• _Dataset section_:
* * * *

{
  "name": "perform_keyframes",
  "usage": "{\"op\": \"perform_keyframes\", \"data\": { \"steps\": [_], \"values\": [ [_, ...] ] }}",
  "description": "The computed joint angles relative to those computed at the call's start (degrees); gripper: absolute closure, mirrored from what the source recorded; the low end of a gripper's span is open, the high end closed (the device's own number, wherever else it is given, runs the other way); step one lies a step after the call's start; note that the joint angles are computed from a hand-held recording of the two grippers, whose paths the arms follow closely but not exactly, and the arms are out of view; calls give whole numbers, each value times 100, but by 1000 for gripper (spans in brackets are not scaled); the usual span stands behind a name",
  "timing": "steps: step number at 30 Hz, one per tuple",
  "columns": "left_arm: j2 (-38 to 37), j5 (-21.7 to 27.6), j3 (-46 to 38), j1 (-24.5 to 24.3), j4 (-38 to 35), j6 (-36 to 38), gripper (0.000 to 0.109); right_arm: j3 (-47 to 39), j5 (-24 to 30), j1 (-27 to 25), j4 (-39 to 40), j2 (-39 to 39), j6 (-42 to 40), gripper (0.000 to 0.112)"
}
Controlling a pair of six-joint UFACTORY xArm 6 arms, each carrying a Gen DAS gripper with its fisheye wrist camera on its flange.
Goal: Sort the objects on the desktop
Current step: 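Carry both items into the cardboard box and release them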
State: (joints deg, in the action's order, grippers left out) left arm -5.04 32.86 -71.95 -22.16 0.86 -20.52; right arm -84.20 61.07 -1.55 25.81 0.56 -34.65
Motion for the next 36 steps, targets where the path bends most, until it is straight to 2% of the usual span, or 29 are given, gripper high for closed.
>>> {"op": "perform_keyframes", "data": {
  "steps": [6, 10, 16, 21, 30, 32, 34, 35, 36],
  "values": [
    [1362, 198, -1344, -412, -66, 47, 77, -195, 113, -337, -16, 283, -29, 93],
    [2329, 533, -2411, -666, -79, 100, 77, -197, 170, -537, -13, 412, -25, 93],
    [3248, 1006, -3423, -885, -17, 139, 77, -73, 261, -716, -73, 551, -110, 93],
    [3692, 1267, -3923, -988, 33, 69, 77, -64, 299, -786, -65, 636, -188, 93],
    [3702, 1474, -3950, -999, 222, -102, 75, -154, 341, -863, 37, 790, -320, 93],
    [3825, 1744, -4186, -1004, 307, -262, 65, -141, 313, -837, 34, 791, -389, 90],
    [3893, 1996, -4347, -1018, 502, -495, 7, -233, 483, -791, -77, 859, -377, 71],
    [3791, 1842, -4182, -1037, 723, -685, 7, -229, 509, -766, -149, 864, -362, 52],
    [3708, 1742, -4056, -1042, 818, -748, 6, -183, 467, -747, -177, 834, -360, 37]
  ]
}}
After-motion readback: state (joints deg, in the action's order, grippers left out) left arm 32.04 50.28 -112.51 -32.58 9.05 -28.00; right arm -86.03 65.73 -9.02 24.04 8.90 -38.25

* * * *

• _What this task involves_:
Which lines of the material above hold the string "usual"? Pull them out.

• _Solution to this task_:
  "description": "The computed joint angles relative to those computed at the call's start (degrees); gripper: absolute closure, mirrored from what the source recorded; the low end of a gripper's span is open, the high end closed (the device's own number, wherever else it is given, runs the other way); step one lies a step after the call's start; note that the joint angles are computed from a hand-held recording of the two grippers, whose paths the arms follow closely but not exactly, and the arms are out of view; calls give whole numbers, each value times 100, but by 1000 for gripper (spans in brackets are not scaled); the usual span stands behind a name",
Motion for the next 36 steps, targets where the path bends most, until it is straight to 2% of the usual span, or 29 are given, gripper high for closed.

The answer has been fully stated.